EXERCISE
Copy word for word the lines from the start of the records through the line that contains "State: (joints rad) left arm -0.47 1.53", both included.

::::::::::

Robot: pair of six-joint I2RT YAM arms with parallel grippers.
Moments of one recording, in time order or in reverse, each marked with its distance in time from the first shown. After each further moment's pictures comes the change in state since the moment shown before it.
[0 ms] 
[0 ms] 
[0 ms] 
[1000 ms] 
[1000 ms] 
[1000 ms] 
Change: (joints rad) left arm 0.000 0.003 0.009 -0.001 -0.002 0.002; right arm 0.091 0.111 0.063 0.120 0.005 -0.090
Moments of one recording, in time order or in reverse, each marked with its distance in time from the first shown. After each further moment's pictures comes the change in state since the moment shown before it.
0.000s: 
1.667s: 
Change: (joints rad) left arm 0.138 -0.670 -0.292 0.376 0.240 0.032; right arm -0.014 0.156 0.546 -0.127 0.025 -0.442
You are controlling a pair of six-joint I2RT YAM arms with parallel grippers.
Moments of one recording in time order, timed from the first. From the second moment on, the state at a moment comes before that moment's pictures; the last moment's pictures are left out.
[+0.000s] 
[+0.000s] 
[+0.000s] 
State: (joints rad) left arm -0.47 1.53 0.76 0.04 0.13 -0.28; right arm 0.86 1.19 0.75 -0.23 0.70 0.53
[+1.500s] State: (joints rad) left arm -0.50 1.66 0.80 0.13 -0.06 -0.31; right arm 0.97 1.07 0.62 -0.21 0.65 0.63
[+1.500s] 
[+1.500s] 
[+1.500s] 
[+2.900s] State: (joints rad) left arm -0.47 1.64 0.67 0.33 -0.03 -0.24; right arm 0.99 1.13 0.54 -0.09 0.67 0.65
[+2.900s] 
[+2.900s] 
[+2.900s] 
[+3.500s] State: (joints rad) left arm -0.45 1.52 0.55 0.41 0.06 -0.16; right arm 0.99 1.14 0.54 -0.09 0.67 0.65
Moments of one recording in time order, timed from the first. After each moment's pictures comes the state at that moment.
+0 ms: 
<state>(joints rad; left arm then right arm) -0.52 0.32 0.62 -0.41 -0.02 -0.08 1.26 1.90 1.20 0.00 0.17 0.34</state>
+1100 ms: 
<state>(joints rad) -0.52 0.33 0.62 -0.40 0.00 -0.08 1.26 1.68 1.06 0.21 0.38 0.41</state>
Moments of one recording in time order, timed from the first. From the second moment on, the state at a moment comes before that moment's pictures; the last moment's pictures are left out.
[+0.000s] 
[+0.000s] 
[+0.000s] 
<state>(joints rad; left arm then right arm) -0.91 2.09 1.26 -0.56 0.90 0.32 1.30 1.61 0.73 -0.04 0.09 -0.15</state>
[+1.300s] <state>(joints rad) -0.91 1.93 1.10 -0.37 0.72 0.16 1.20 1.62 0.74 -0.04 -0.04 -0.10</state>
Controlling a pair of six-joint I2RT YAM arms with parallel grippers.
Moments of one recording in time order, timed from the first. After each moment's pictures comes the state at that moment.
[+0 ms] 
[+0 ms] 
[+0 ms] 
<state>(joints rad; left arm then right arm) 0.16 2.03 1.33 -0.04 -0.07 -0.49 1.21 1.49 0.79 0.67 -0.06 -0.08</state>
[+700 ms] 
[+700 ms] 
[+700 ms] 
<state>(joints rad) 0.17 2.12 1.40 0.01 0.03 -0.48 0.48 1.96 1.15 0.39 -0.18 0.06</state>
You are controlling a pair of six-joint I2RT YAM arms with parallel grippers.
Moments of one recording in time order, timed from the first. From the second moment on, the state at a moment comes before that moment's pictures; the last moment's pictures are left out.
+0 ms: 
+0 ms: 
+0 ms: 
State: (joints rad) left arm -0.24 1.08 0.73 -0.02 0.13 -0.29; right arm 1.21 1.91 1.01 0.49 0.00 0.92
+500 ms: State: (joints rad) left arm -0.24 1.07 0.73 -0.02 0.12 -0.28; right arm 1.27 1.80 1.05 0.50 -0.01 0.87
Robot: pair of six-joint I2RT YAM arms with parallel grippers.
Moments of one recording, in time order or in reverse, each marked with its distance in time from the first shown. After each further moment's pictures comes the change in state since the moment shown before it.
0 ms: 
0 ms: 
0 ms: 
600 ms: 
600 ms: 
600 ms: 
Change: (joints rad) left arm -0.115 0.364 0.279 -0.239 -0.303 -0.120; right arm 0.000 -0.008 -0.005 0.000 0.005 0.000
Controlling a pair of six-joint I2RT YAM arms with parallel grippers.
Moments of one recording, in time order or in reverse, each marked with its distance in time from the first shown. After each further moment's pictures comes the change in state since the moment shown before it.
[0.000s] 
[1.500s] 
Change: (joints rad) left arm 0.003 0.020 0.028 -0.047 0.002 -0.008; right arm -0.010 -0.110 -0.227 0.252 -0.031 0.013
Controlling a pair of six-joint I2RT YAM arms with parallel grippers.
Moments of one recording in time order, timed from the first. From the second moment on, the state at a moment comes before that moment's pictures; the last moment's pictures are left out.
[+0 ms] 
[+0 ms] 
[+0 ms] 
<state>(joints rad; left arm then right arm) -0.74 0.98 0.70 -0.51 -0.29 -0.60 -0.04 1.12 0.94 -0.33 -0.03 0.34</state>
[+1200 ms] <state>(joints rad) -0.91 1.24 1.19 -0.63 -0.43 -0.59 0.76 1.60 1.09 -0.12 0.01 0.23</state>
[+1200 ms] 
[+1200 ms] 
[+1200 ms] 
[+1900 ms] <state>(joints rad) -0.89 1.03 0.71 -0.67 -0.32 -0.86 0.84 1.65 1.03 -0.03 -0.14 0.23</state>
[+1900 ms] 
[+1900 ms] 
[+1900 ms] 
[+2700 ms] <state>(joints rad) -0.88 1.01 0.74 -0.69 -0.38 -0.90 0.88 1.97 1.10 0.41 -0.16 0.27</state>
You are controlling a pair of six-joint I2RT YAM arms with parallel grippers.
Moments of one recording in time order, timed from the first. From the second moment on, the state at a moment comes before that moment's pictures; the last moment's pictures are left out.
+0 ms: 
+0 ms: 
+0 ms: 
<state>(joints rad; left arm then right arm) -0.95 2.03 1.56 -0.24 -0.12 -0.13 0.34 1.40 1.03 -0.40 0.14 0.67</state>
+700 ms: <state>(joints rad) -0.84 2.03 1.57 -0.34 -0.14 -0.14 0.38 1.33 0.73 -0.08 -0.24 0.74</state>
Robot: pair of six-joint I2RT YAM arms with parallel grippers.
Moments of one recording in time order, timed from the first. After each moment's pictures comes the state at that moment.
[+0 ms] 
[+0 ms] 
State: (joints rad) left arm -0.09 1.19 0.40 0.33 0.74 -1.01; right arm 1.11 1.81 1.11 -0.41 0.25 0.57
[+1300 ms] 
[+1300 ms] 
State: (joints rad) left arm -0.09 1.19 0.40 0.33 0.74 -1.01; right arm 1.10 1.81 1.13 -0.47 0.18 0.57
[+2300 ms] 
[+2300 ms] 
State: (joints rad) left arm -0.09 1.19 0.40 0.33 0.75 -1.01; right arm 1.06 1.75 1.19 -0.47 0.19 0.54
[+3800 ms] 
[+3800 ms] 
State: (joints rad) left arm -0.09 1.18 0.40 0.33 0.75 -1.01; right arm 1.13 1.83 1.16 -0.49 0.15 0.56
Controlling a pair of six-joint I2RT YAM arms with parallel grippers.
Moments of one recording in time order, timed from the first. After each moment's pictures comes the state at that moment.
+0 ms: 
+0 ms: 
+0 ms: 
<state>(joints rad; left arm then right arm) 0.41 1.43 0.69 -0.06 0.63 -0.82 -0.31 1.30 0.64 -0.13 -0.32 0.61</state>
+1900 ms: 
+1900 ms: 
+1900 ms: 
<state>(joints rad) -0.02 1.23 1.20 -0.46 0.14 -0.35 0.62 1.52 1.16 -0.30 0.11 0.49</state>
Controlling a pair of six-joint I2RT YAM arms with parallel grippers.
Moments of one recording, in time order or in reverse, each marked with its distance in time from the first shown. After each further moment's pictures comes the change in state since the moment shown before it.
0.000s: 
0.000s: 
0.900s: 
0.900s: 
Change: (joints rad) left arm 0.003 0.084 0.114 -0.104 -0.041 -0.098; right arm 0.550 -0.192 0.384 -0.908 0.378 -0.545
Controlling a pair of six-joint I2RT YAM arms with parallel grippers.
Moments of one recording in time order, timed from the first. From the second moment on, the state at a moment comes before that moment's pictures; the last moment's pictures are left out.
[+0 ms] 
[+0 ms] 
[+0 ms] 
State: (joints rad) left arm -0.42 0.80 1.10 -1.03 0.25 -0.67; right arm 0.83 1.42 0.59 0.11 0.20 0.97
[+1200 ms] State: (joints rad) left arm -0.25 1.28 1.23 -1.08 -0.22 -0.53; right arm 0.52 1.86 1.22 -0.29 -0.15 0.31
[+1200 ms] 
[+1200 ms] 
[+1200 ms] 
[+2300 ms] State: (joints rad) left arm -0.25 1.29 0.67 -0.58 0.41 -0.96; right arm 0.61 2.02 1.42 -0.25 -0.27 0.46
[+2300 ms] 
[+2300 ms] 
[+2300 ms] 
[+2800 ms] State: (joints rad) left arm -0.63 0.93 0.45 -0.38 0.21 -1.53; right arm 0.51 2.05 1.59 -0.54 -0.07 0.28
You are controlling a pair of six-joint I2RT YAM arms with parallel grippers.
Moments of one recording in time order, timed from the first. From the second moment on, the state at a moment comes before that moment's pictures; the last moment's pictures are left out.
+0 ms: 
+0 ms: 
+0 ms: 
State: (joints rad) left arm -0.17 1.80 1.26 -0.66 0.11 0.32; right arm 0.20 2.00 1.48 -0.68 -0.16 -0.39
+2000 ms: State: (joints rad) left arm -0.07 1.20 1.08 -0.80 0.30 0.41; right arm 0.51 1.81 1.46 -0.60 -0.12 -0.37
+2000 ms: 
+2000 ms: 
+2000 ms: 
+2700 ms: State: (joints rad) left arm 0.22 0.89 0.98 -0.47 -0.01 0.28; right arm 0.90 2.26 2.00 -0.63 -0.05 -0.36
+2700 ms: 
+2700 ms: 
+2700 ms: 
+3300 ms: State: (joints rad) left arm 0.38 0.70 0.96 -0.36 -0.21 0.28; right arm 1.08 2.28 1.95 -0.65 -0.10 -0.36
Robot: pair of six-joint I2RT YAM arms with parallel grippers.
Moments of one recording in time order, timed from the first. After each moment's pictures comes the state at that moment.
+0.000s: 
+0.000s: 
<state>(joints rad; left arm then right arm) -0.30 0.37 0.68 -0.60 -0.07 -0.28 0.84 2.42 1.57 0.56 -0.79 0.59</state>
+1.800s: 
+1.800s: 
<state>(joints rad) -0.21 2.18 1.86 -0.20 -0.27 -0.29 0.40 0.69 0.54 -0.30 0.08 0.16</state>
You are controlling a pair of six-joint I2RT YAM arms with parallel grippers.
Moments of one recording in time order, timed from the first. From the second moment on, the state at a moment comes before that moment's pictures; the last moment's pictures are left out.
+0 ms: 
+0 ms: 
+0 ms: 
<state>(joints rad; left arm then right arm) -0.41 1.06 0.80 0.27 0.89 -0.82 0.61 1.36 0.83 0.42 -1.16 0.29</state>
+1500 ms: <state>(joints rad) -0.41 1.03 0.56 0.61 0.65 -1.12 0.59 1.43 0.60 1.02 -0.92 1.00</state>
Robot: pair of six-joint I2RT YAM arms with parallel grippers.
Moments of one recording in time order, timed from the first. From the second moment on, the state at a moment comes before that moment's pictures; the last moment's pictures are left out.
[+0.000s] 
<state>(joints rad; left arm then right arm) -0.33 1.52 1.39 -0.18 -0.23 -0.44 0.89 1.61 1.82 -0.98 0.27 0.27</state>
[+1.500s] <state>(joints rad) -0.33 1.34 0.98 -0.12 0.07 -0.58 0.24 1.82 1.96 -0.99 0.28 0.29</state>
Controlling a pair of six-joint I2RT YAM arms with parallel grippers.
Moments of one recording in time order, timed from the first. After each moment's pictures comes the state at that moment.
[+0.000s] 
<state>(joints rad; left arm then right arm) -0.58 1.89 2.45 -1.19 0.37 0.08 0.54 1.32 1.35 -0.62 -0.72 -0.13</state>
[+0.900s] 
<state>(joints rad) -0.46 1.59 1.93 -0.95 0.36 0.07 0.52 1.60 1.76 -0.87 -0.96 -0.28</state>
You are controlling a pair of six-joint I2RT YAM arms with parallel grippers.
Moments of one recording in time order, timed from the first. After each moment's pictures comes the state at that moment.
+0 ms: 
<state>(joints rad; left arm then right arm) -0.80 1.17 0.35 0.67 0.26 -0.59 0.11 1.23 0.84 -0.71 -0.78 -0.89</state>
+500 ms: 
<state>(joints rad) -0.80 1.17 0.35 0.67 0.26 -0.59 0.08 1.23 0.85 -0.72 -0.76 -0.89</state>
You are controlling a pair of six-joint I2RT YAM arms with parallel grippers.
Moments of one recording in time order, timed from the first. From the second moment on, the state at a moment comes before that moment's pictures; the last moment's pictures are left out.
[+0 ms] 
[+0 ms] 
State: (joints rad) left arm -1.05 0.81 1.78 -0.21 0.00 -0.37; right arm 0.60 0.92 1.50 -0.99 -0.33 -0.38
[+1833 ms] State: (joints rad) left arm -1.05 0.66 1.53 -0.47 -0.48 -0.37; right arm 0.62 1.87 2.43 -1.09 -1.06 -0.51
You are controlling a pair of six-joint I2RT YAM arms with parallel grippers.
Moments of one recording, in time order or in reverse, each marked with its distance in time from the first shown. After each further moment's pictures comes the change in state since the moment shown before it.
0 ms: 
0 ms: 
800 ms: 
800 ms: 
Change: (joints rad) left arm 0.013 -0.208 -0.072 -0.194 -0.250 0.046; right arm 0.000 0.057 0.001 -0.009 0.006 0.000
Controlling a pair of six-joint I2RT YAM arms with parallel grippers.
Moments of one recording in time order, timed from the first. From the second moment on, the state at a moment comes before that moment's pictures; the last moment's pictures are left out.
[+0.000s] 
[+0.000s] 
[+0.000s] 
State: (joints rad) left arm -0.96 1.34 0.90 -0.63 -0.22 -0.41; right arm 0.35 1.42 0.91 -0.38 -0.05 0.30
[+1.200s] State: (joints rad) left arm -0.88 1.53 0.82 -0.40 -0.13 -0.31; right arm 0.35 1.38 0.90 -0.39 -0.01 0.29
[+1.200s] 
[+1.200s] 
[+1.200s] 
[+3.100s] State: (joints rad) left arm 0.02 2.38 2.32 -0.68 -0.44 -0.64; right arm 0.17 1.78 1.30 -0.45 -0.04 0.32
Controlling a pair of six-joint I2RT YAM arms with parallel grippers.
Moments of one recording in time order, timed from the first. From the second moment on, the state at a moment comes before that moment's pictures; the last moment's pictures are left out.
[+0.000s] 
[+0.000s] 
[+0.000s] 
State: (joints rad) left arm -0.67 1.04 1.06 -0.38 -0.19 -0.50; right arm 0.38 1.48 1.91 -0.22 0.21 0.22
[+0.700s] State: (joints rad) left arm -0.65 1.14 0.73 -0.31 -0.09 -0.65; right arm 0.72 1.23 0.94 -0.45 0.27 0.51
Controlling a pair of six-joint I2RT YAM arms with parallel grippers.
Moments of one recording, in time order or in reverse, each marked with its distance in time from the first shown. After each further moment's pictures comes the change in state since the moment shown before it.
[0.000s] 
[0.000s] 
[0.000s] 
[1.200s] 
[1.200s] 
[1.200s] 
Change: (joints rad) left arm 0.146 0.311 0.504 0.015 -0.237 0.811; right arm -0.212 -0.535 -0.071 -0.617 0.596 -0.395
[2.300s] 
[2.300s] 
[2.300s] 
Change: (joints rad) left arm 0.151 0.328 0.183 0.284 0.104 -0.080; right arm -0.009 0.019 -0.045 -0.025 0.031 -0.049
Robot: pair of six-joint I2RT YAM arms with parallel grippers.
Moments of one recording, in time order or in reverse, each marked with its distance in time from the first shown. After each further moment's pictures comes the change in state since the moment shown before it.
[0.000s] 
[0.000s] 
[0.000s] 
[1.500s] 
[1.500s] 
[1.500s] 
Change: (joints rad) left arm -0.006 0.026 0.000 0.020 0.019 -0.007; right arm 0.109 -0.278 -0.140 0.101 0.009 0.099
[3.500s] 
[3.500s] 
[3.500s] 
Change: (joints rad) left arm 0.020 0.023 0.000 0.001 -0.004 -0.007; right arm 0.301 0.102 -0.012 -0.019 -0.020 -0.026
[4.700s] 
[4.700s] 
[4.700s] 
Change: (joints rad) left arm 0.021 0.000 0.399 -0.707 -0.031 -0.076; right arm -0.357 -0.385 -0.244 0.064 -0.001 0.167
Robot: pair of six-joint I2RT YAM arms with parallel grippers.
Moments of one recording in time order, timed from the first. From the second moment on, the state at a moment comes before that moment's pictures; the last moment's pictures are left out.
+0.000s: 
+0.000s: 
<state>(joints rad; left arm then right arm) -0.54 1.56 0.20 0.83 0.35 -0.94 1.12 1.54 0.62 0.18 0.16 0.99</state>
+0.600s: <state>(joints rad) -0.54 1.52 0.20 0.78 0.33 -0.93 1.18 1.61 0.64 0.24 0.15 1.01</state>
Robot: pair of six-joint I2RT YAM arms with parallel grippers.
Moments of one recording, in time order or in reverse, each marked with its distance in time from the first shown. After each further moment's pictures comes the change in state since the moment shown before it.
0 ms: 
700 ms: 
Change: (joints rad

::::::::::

REPLY
Robot: pair of six-joint I2RT YAM arms with parallel grippers.
Moments of one recording, in time order or in reverse, each marked with its distance in time from the first shown. After each further moment's pictures comes the change in state since the moment shown before it.
[0 ms] 
[0 ms] 
[0 ms] 
[1000 ms] 
[1000 ms] 
[1000 ms] 
Change: (joints rad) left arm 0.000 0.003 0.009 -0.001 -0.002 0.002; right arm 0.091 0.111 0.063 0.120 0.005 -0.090
Moments of one recording, in time order or in reverse, each marked with its distance in time from the first shown. After each further moment's pictures comes the change in state since the moment shown before it.
0.000s: 
1.667s: 
Change: (joints rad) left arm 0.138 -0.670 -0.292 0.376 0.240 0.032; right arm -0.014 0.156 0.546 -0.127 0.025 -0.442
You are controlling a pair of six-joint I2RT YAM arms with parallel grippers.
Moments of one recording in time order, timed from the first. From the second moment on, the state at a moment comes before that moment's pictures; the last moment's pictures are left out.
[+0.000s] 
[+0.000s] 
[+0.000s] 
State: (joints rad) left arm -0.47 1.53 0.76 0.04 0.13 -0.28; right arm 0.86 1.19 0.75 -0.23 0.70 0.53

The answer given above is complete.